> _WORK TO BE COMPLETED_
Output all the data exactly.

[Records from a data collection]
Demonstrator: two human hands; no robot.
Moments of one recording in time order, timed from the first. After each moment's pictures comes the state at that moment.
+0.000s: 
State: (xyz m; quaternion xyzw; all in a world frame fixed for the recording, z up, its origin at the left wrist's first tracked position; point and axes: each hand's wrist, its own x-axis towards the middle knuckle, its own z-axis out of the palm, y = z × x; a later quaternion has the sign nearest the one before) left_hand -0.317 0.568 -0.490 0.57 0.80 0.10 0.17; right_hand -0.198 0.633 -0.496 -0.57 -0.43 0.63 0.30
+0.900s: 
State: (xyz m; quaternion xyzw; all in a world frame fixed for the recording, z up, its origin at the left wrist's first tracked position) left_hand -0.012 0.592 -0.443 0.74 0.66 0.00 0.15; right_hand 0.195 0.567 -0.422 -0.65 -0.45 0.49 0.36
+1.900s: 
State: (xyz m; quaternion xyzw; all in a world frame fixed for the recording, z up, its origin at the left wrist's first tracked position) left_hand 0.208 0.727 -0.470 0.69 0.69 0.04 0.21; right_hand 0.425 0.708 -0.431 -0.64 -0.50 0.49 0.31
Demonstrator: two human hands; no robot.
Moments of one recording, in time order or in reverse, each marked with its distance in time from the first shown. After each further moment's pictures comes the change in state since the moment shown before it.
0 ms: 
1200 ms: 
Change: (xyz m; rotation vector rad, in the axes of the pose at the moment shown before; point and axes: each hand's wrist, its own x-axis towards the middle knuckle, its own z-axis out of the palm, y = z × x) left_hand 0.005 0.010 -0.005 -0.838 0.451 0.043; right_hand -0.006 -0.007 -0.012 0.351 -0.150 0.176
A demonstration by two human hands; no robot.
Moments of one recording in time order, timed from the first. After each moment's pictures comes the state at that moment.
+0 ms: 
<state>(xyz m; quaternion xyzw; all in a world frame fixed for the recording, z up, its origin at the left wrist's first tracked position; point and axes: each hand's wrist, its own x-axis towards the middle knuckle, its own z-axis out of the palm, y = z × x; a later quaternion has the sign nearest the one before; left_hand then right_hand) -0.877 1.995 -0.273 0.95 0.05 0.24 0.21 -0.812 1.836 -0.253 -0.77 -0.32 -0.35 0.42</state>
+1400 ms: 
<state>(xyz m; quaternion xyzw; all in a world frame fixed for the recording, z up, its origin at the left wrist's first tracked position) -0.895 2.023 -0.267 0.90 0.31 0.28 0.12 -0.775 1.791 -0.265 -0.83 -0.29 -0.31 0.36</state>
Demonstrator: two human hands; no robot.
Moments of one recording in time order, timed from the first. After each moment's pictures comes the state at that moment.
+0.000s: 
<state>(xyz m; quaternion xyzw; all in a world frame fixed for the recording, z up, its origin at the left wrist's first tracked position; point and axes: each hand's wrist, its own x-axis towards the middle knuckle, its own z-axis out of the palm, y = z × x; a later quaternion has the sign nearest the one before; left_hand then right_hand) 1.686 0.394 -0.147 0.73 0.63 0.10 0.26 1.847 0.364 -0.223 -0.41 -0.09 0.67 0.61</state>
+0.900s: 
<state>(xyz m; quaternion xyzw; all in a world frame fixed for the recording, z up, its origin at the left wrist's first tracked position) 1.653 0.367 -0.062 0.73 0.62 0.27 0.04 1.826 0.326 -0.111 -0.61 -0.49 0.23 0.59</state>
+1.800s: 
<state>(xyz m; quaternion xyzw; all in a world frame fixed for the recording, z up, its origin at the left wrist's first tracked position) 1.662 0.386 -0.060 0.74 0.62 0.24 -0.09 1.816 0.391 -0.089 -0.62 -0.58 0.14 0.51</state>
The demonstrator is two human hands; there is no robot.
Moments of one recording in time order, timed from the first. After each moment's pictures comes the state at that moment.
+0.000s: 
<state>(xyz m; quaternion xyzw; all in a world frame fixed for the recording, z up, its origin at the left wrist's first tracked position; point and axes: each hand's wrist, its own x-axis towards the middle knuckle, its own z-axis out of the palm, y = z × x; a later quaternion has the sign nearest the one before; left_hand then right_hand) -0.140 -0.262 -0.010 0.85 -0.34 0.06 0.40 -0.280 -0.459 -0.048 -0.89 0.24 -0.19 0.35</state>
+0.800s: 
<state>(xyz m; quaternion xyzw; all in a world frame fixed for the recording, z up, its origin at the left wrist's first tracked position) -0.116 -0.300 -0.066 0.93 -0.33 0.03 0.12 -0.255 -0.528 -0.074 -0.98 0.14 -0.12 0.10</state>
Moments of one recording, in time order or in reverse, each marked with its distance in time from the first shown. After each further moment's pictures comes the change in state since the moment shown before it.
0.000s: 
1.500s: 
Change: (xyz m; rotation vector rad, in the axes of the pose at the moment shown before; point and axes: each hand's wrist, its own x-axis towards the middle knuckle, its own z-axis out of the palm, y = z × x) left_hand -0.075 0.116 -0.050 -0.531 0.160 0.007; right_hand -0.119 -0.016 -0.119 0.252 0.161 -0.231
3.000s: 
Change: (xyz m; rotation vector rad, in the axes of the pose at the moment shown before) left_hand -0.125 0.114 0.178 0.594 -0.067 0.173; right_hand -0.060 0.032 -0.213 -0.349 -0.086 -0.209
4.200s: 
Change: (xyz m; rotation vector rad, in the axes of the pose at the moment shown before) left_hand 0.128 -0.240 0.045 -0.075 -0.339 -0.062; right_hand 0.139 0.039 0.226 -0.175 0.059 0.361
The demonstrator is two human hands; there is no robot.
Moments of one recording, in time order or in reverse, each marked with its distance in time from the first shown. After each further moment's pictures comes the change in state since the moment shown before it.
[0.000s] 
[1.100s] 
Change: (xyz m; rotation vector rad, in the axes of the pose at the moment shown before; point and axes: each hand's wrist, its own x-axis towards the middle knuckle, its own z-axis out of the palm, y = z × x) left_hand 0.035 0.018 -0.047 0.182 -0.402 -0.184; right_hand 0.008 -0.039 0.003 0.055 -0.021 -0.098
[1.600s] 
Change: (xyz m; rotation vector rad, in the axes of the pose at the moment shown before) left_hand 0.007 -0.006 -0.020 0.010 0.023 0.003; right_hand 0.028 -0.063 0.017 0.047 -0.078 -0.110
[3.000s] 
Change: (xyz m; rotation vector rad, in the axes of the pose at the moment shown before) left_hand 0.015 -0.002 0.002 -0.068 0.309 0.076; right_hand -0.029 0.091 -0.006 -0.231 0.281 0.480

> _ANSWER_
Demonstrator: two human hands; no robot.
Moments of one recording in time order, timed from the first. After each moment's pictures comes the state at that moment.
+0.000s: 
State: (xyz m; quaternion xyzw; all in a world frame fixed for the recording, z up, its origin at the left wrist's first tracked position; point and axes: each hand's wrist, its own x-axis towards the middle knuckle, its own z-axis out of the palm, y = z × x; a later quaternion has the sign nearest the one before) left_hand -0.317 0.568 -0.490 0.57 0.80 0.10 0.17; right_hand -0.198 0.633 -0.496 -0.57 -0.43 0.63 0.30
+0.900s: 
State: (xyz m; quaternion xyzw; all in a world frame fixed for the recording, z up, its origin at the left wrist's first tracked position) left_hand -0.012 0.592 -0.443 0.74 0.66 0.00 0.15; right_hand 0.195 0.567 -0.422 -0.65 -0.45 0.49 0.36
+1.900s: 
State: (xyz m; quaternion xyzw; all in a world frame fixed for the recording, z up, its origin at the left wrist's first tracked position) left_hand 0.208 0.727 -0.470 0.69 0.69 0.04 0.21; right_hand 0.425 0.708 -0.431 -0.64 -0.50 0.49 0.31
Demonstrator: two human hands; no robot.
Moments of one recording, in time order or in reverse, each marked with its distance in time from the first shown. After each further moment's pictures comes the change in state since the moment shown before it.
0 ms: 
1200 ms: 
Change: (xyz m; rotation vector rad, in the axes of the pose at the moment shown before; point and axes: each hand's wrist, its own x-axis towards the middle knuckle, its own z-axis out of the palm, y = z × x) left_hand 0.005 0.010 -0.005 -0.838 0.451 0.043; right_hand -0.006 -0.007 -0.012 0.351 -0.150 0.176
A demonstration by two human hands; no robot.
Moments of one recording in time order, timed from the first. After each moment's pictures comes the state at that moment.
+0 ms: 
<state>(xyz m; quaternion xyzw; all in a world frame fixed for the recording, z up, its origin at the left wrist's first tracked position; point and axes: each hand's wrist, its own x-axis towards the middle knuckle, its own z-axis out of the palm, y = z × x; a later quaternion has the sign nearest the one before; left_hand then right_hand) -0.877 1.995 -0.273 0.95 0.05 0.24 0.21 -0.812 1.836 -0.253 -0.77 -0.32 -0.35 0.42</state>
+1400 ms: 
<state>(xyz m; quaternion xyzw; all in a world frame fixed for the recording, z up, its origin at the left wrist's first tracked position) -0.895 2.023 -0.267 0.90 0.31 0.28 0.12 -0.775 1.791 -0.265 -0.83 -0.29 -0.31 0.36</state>
Demonstrator: two human hands; no robot.
Moments of one recording in time order, timed from the first. After each moment's pictures comes the state at that moment.
+0.000s: 
<state>(xyz m; quaternion xyzw; all in a world frame fixed for the recording, z up, its origin at the left wrist's first tracked position; point and axes: each hand's wrist, its own x-axis towards the middle knuckle, its own z-axis out of the palm, y = z × x; a later quaternion has the sign nearest the one before; left_hand then right_hand) 1.686 0.394 -0.147 0.73 0.63 0.10 0.26 1.847 0.364 -0.223 -0.41 -0.09 0.67 0.61</state>
+0.900s: 
<state>(xyz m; quaternion xyzw; all in a world frame fixed for the recording, z up, its origin at the left wrist's first tracked position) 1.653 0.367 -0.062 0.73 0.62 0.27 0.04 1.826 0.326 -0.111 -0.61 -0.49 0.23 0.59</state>
+1.800s: 
<state>(xyz m; quaternion xyzw; all in a world frame fixed for the recording, z up, its origin at the left wrist's first tracked position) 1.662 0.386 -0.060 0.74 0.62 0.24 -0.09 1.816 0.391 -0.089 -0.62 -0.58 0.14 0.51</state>
The demonstrator is two human hands; there is no robot.
Moments of one recording in time order, timed from the first. After each moment's pictures comes the state at that moment.
+0.000s: 
<state>(xyz m; quaternion xyzw; all in a world frame fixed for the recording, z up, its origin at the left wrist's first tracked position; point and axes: each hand's wrist, its own x-axis towards the middle knuckle, its own z-axis out of the palm, y = z × x; a later quaternion has the sign nearest the one before; left_hand then right_hand) -0.140 -0.262 -0.010 0.85 -0.34 0.06 0.40 -0.280 -0.459 -0.048 -0.89 0.24 -0.19 0.35</state>
+0.800s: 
<state>(xyz m; quaternion xyzw; all in a world frame fixed for the recording, z up, its origin at the left wrist's first tracked position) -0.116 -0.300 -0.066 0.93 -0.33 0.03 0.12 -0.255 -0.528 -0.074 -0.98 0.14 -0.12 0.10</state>
Moments of one recording, in time order or in reverse, each marked with its distance in time from the first shown. After each further moment's pictures comes the change in state since the moment shown before it.
0.000s: 
1.500s: 
Change: (xyz m; rotation vector rad, in the axes of the pose at the moment shown before; point and axes: each hand's wrist, its own x-axis towards the middle knuckle, its own z-axis out of the palm, y = z × x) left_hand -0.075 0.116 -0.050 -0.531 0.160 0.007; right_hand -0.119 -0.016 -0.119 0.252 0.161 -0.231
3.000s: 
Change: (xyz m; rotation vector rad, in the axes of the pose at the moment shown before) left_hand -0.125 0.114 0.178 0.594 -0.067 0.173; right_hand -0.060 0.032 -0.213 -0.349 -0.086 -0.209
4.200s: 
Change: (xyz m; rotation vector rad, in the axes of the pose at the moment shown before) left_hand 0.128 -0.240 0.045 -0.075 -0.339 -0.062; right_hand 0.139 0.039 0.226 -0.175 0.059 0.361
The demonstrator is two human hands; there is no robot.
Moments of one recording, in time order or in reverse, each marked with its distance in time from the first shown. After each further moment's pictures comes the change in state since the moment shown before it.
[0.000s] 
[1.100s] 
Change: (xyz m; rotation vector rad, in the axes of the pose at the moment shown before; point and axes: each hand's wrist, its own x-axis towards the middle knuckle, its own z-axis out of the palm, y = z × x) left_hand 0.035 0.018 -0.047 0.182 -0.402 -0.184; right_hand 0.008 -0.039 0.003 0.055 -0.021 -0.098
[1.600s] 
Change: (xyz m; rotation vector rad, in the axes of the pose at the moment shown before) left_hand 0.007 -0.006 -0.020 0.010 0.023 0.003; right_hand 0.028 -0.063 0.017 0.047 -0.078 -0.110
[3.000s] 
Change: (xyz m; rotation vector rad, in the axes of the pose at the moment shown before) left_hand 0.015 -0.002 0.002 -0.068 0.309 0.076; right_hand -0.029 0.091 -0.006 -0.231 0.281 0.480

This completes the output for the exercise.